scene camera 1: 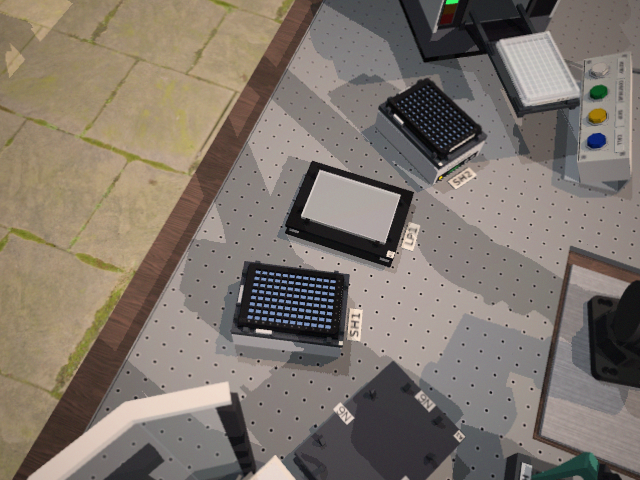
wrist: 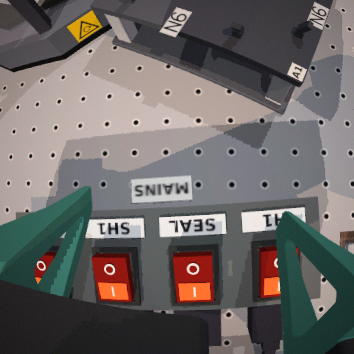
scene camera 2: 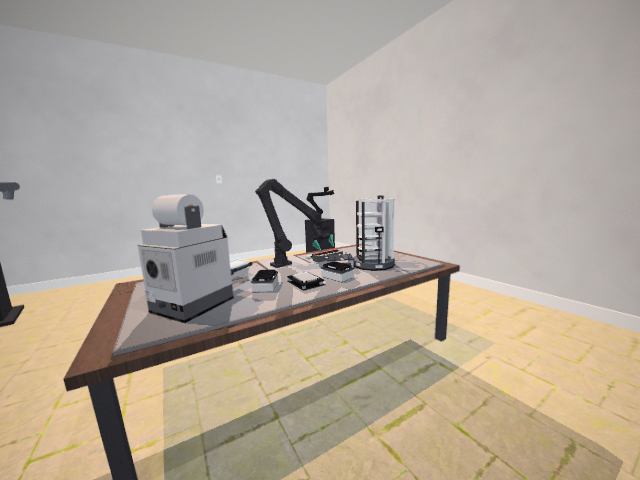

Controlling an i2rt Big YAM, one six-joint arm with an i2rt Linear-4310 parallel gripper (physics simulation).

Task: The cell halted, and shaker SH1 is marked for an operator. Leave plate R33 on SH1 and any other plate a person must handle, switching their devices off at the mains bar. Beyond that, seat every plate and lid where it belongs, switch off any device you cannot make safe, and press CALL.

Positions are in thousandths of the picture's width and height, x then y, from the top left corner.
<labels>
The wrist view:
gripper: 532,592
plate hotel tower: 112,112
</labels>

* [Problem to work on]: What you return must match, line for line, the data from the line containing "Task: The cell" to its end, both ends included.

* [Solution for this task]:
Task: The cell halted, and shaker SH1 is marked for an operator. Leave plate R33 on SH1 and any other plate a person must handle, switching their devices off at the mains bar. Beyond that, seat every plate and lid where it belongs, switch off any device you cannot make safe, and press CALL.

Positions are in thousandths of the picture's width and height, x then y, from the top left corner.
<labels>
The wrist view:
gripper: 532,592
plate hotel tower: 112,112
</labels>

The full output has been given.